TP53INP1 3'-UTR functions as a ceRNA in repressing the metastasis of glioma cells by regulating miRNA activity.

OBJECTIVES: To explore the effects of the competitive endogenous RNA (ceRNA) network between TP53INP1 and E-cadherin on the invasion and migration of glioma.

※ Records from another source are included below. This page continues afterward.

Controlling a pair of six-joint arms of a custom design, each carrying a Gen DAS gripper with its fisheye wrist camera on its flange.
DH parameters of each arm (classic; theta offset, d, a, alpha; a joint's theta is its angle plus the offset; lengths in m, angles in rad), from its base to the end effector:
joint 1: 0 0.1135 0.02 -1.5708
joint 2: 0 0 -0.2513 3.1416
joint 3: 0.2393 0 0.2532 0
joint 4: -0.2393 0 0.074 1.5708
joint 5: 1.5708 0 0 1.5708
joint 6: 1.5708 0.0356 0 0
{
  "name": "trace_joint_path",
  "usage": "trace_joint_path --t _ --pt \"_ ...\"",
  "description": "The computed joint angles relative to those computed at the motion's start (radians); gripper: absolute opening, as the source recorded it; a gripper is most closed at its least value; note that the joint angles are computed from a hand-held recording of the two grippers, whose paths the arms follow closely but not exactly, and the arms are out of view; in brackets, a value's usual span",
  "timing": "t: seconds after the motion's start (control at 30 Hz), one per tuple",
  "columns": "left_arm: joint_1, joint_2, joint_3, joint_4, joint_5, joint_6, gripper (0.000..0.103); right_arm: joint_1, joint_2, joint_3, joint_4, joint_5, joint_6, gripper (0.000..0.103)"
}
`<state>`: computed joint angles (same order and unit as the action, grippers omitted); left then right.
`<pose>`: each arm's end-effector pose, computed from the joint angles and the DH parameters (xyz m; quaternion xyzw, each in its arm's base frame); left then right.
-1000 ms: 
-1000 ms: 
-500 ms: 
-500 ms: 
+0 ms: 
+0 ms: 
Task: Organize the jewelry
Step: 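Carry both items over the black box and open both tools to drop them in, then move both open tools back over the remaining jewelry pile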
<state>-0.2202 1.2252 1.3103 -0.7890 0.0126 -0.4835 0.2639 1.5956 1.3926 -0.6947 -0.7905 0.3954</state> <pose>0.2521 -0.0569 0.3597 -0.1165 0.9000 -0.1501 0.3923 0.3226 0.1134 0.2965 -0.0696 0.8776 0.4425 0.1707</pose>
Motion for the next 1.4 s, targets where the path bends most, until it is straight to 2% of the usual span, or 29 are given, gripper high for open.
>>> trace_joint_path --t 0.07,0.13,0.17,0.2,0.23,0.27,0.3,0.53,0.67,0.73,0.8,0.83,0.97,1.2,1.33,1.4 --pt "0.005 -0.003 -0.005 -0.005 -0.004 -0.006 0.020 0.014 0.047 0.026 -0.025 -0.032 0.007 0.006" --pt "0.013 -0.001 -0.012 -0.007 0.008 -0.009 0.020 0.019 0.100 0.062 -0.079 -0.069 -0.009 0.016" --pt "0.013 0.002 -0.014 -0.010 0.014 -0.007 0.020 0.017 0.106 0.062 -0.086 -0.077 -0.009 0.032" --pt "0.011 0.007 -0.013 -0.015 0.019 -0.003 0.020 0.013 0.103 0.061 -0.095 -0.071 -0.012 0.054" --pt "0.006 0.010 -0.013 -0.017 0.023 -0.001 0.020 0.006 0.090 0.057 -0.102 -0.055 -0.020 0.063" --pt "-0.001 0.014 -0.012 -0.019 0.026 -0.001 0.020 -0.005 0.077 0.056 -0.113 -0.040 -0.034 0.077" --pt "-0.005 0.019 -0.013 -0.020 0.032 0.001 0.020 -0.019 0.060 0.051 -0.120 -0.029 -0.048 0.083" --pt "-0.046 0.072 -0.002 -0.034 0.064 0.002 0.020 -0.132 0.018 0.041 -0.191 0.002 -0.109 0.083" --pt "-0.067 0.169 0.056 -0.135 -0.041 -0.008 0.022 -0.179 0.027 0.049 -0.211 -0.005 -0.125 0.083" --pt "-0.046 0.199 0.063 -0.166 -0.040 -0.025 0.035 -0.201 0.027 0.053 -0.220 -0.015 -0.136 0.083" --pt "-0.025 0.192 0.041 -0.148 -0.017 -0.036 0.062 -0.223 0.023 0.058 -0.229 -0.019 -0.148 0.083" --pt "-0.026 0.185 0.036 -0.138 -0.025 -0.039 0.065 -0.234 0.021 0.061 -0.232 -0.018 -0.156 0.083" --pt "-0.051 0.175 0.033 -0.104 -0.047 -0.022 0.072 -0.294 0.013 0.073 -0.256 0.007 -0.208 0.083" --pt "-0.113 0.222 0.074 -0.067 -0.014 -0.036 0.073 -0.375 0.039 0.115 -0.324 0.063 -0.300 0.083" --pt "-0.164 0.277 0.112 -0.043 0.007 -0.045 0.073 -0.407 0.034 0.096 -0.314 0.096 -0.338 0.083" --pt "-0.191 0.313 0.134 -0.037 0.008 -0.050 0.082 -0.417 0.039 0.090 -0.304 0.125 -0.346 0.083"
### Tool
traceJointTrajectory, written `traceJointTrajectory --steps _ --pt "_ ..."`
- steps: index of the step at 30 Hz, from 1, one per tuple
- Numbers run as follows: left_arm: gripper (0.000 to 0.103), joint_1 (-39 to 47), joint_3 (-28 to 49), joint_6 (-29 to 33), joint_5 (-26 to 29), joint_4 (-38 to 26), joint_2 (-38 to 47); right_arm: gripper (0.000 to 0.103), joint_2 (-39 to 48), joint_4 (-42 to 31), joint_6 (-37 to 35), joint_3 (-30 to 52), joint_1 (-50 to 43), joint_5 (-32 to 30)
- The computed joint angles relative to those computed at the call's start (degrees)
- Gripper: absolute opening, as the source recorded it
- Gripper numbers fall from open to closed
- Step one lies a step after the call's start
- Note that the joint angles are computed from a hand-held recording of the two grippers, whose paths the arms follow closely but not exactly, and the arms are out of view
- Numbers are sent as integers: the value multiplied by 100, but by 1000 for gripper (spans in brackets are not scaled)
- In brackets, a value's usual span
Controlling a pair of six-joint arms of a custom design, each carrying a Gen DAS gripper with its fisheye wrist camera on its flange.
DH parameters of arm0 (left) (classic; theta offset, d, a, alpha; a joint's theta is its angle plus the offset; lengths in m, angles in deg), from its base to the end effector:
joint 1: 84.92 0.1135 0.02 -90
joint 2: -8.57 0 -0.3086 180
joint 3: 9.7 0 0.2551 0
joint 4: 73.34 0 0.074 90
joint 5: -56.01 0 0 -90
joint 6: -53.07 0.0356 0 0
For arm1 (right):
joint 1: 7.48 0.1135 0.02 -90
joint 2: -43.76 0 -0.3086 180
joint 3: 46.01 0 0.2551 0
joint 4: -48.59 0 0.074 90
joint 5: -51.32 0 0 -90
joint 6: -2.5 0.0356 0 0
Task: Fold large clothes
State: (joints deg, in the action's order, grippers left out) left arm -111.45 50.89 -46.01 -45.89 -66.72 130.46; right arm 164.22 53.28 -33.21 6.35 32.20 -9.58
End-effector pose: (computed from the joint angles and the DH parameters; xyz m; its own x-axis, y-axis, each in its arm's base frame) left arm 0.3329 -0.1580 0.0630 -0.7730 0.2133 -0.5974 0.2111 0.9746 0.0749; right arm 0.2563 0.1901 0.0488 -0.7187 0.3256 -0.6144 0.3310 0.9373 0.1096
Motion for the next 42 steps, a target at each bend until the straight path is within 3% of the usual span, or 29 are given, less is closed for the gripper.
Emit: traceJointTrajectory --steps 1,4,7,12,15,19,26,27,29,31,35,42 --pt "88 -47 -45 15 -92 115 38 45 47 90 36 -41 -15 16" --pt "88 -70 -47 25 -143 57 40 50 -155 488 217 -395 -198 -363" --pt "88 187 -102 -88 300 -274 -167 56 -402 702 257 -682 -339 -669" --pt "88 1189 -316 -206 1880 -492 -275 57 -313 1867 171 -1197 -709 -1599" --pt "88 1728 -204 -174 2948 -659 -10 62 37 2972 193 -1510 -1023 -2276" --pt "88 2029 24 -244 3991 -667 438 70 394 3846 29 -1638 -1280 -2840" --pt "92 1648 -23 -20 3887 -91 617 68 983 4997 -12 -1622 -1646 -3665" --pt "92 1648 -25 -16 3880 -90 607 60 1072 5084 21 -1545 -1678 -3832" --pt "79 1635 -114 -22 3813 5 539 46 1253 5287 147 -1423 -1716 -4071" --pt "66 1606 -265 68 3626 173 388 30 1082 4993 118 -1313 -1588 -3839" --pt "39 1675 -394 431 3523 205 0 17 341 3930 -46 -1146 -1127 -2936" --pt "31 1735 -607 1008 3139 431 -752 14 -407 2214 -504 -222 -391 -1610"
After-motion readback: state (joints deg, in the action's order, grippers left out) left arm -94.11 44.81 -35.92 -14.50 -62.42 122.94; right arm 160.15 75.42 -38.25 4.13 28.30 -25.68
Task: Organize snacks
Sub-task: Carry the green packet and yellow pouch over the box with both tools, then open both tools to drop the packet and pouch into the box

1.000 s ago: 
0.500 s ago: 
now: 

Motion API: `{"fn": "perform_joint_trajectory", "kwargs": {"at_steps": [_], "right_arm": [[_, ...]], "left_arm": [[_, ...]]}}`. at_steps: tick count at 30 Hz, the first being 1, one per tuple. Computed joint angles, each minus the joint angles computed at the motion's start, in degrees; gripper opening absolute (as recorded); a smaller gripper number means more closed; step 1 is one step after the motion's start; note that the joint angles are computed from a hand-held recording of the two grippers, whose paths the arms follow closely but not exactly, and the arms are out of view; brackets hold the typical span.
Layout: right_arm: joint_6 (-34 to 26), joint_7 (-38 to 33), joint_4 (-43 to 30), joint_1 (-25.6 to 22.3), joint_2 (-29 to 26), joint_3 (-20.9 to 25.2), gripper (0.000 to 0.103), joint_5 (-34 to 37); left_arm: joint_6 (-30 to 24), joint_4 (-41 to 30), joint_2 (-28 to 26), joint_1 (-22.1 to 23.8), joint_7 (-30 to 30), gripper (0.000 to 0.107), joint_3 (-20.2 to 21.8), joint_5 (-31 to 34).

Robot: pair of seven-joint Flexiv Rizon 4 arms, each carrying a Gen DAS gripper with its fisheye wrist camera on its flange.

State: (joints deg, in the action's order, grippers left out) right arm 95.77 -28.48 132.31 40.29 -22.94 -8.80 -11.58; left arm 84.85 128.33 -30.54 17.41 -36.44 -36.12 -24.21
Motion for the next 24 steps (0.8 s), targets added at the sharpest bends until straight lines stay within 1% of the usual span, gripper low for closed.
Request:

RESULTS: TP53INP1 and E-cadherin mRNA and protein were significantly overexpressed in normal brain tissues compared with glioma tissue specimens and correlated with the grades of glioma negatively. The expression of TP53INP1 and E-cadherin were correlated positively. Patients with higher TP53INP1 or E-cadherin expression had longer overall survival. Moreover, TP53INP1 3'-UTR inhibited glioma cell proliferation, invasion and proliferation; Furthermore, the 3'-UTRs of TP53INP1 and E-cadherin harboured seven identical miRNAs binding sites, and TP53INP1 3'-UTR could increase the expression of E-cadherin and decrease the expression of vimentin thus repressing the epithelial-mesenchymal transition (EMT). However, the coding sequence of TP53INP1 could not increase the expression of E-cadherin and the inhibitory effect on EMT of TP53INP1 3'-UTR was reversed by the siRNA against Dicer.

CONCLUSIONS: TP53INP1 3'-UTR could inhibit the EMT, thus hindering the migration and invasion of glioma via acting as a ceRNA for E-cadherin.